▶ [Goal of the exercise]: Look for "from" in every line of the listing. Copy the lines that have it.

▶ [Provided entries]:
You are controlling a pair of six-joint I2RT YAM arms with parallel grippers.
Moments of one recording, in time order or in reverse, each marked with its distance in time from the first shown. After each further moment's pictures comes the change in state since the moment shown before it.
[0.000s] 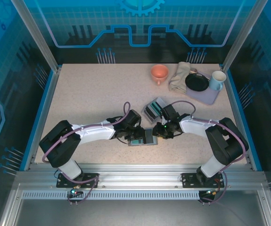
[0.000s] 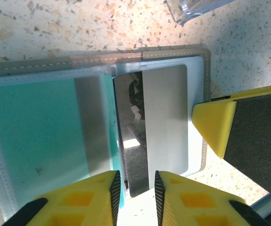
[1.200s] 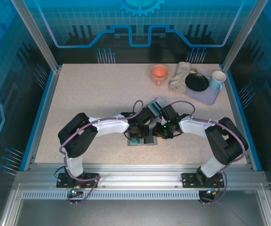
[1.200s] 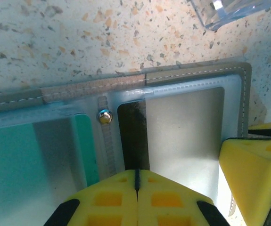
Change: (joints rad) left arm -0.039 0.221 0.249 -0.219 -0.087 0.042; right arm 0.007 0.006 -0.001 0.010 0.000 0.004
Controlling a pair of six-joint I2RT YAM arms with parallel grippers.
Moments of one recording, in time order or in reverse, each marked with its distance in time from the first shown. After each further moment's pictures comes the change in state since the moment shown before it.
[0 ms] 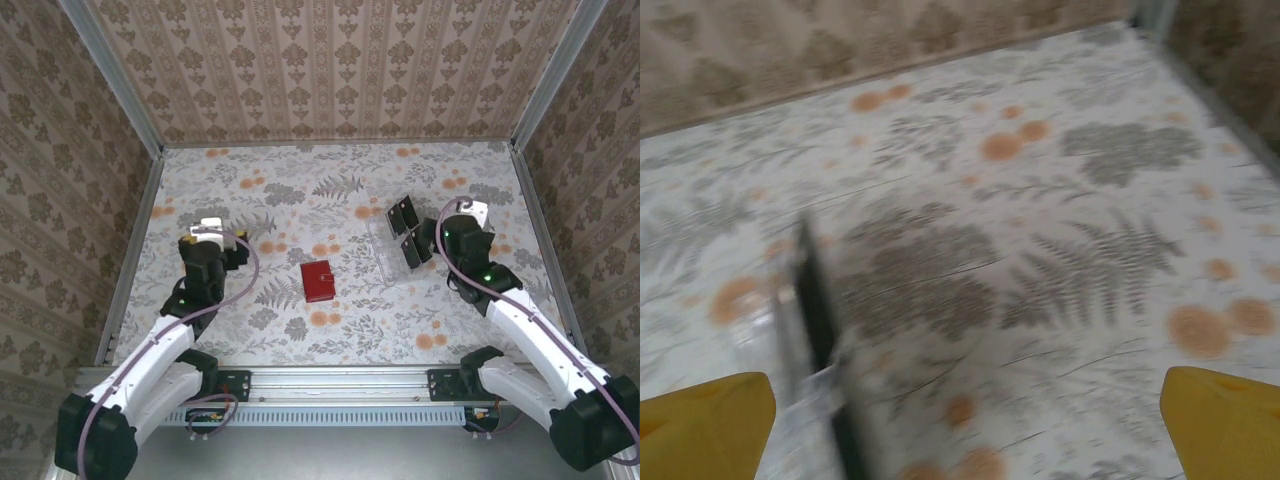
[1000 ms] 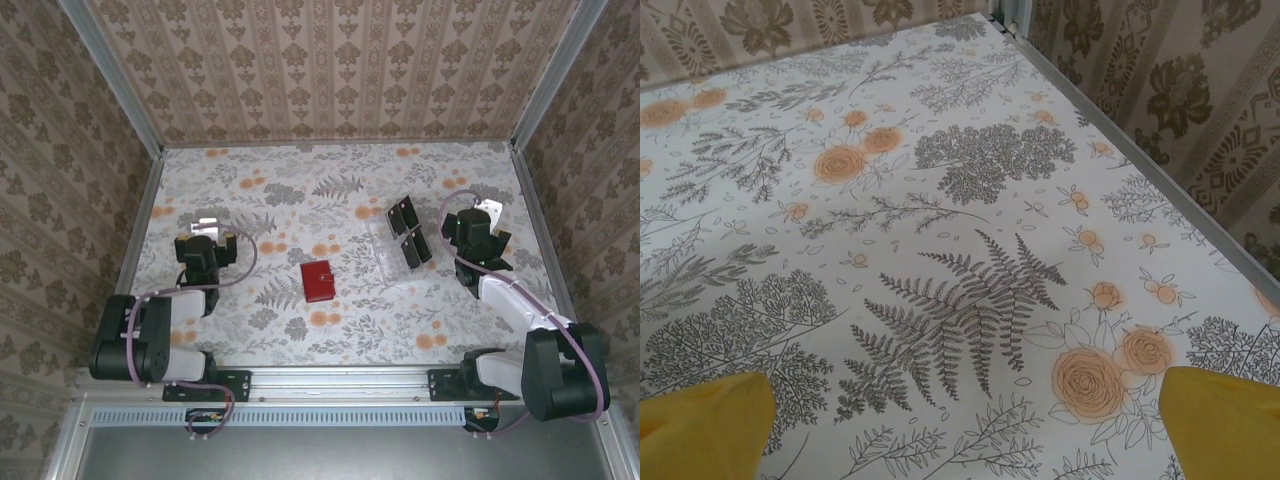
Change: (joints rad) left arm 0.259 0.579 -0.084 0.604 0.176 0.181; right arm -0.231 0.248 -0.123 0.373 0.008 -0.123
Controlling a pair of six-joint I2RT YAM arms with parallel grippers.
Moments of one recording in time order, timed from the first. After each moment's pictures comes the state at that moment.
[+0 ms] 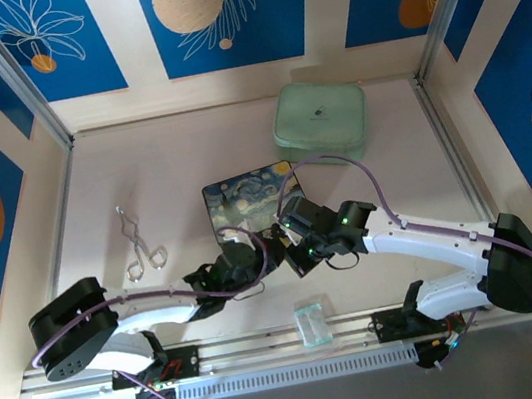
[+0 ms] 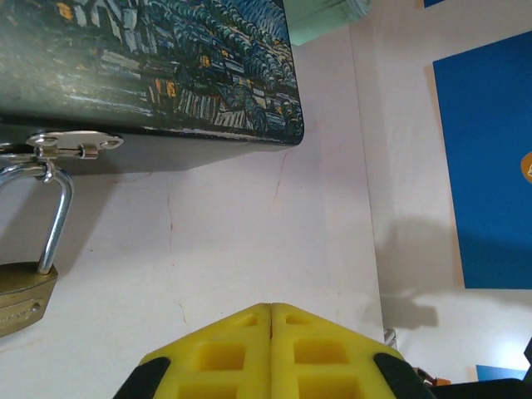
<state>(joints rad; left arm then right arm) -1.12 1.39 0.49 0.50 -0.21 -1.27 0.98 1.27 0.93 -0.77 -0.10 0.43</state>
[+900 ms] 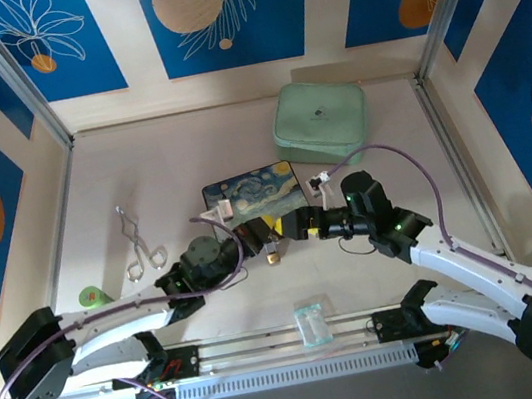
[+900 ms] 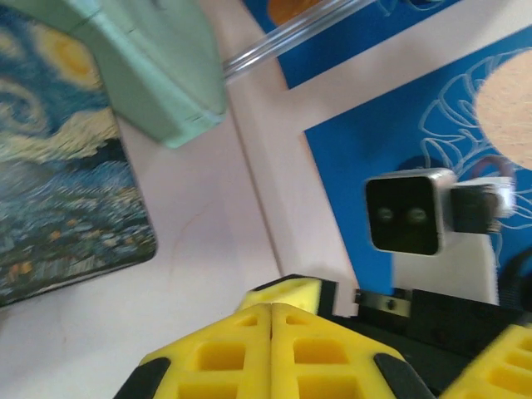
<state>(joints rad) -1.01 1.12 0.46 0.58 -0.16 -1.09 0.65 0.93 0.60 -0.07 -0.55 0.83</state>
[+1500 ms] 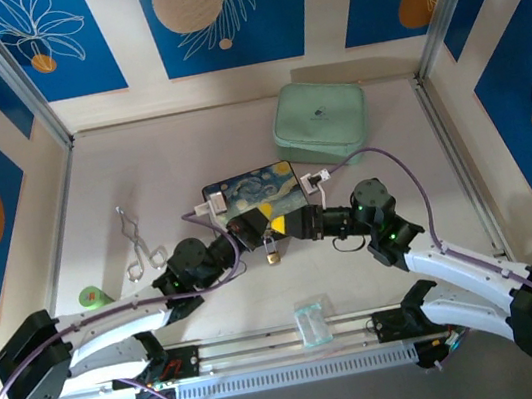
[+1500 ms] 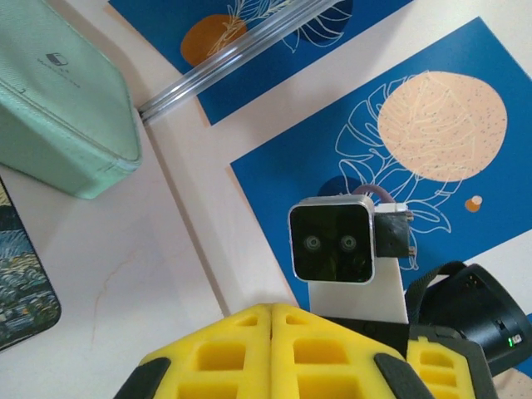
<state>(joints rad) -1.00 1.13 0.46 0.80 -0.13 -1.05 0.68 0.96 0.48 0.47 -0.71 1.04</state>
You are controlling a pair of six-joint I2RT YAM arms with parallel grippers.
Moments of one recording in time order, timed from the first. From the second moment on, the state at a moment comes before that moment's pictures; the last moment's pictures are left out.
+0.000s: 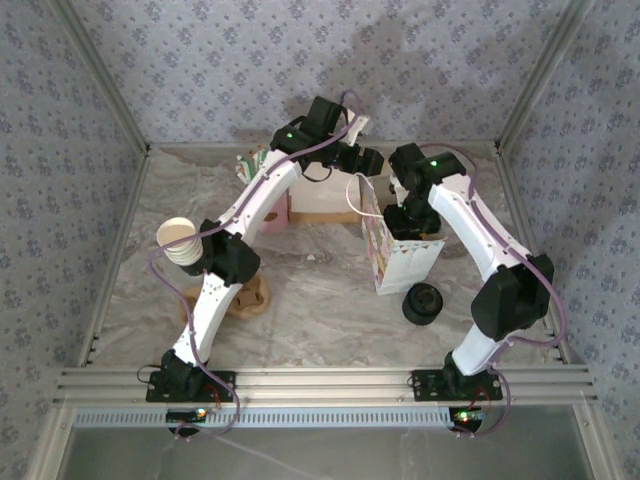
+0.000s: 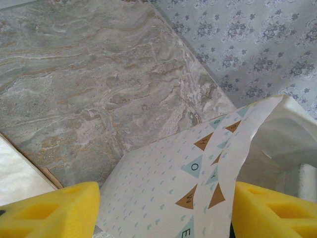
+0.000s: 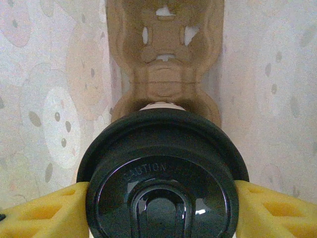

▶ [Your response]:
Moments of one recording, in time order or in reverse, each marked with its distance in time from the first shown. After each further moment's pictures comes the change in state since the moment shown before it.
Moments of one recording, in time order or in reverse, each marked with its distance in time from the first shown. After each further moment's pictures comes the change in state since the moment shown before it.
Moments of one recording in time order, timed from the first. After each moment's pictures comes the state at that moment.
Moments of one recording in time order, timed from the first. From the second moment on, the state at a moment comes before that moment's pictures; the last moment's pictures are left out.

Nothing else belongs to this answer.